INSTRUCTIONS FOR THE TASK — Every line of the listing belongs in your answer exactly as written; the images do not.

DATA SECTION —

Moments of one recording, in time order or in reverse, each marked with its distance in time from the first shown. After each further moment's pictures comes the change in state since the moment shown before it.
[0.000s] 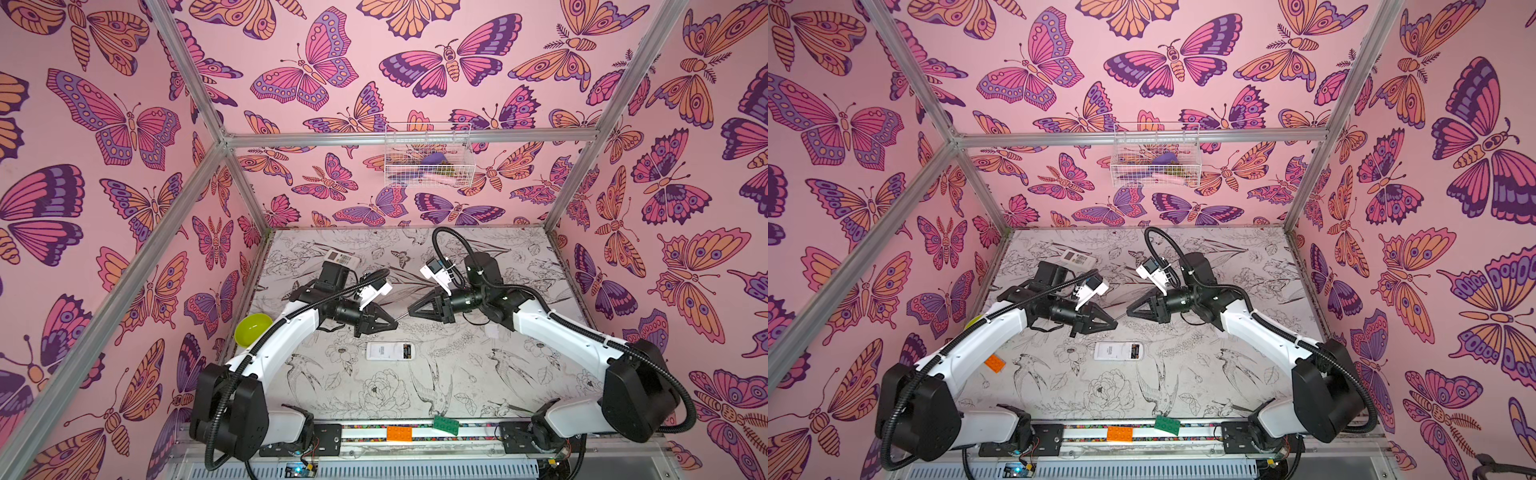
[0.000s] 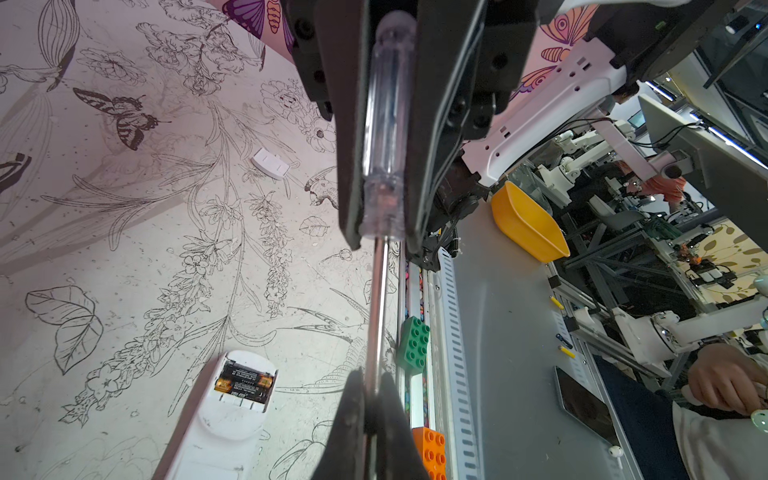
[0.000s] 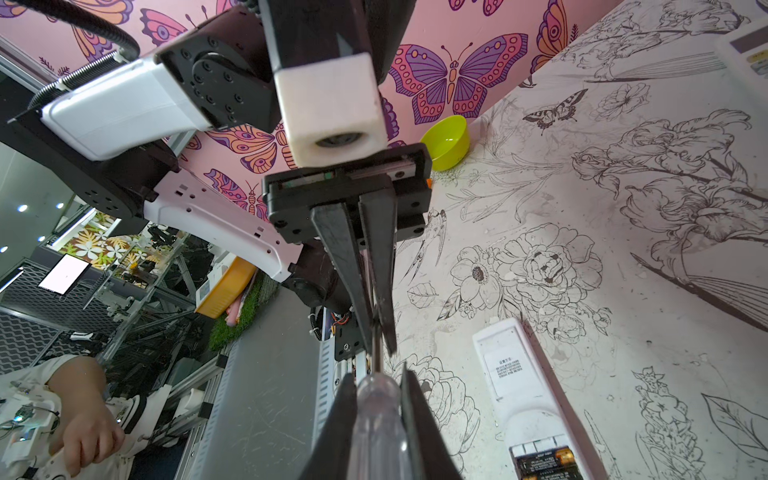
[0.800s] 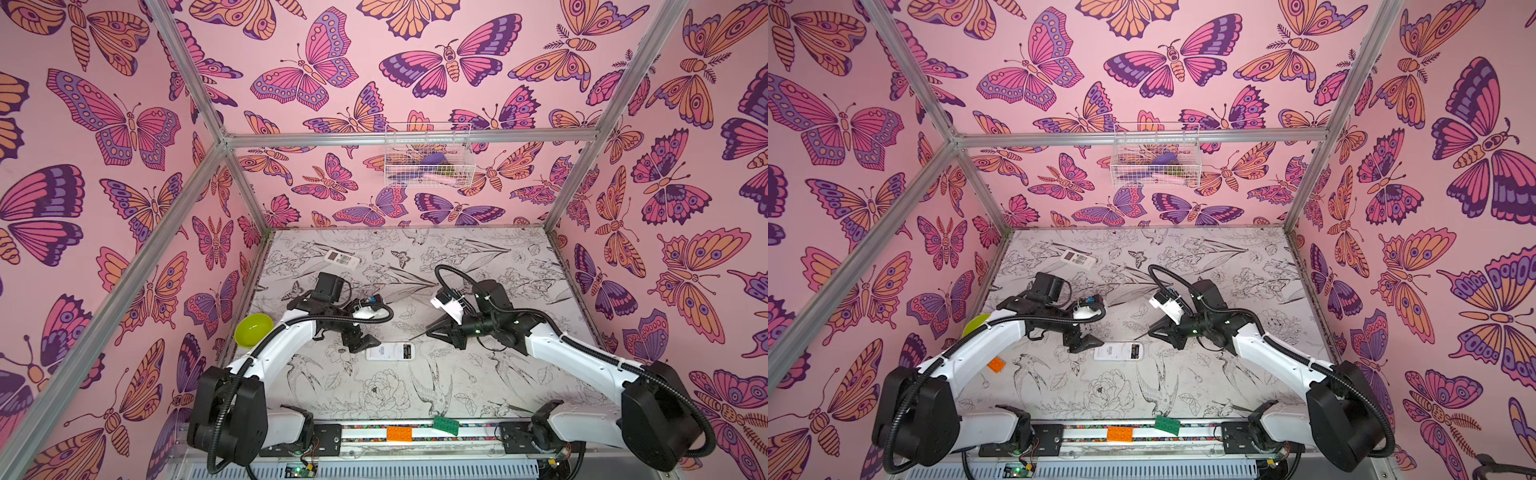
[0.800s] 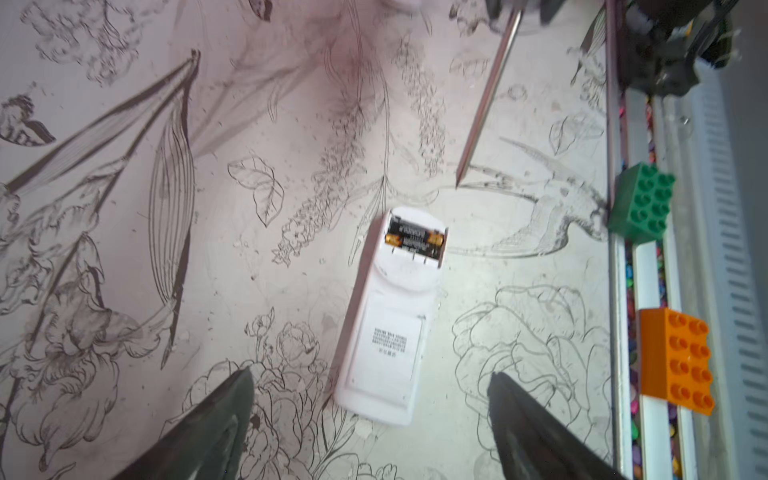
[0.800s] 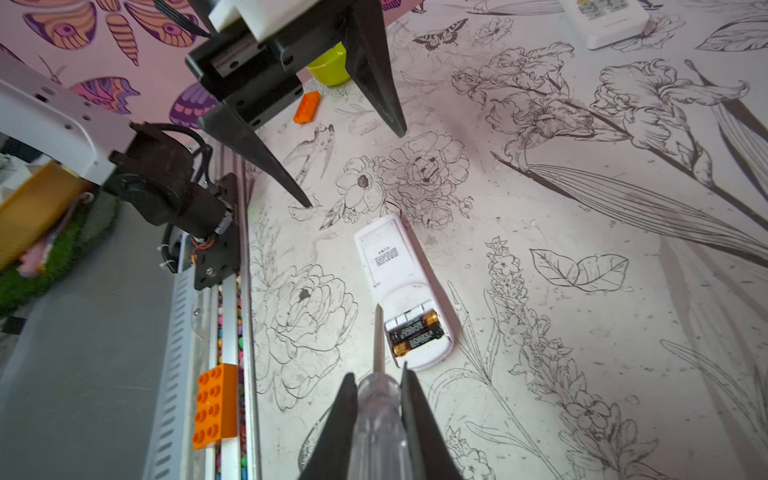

TASK ANSWER —
Moments of one recording, in time order or in reverse, each marked with its distance in time from the first shown. After each further moment's pictures comes the change in state since the moment shown before it.
[0.000s] 
[0.000s] 
[0.000s] 
[0.800s] 
[0.800s] 
[0.800s] 

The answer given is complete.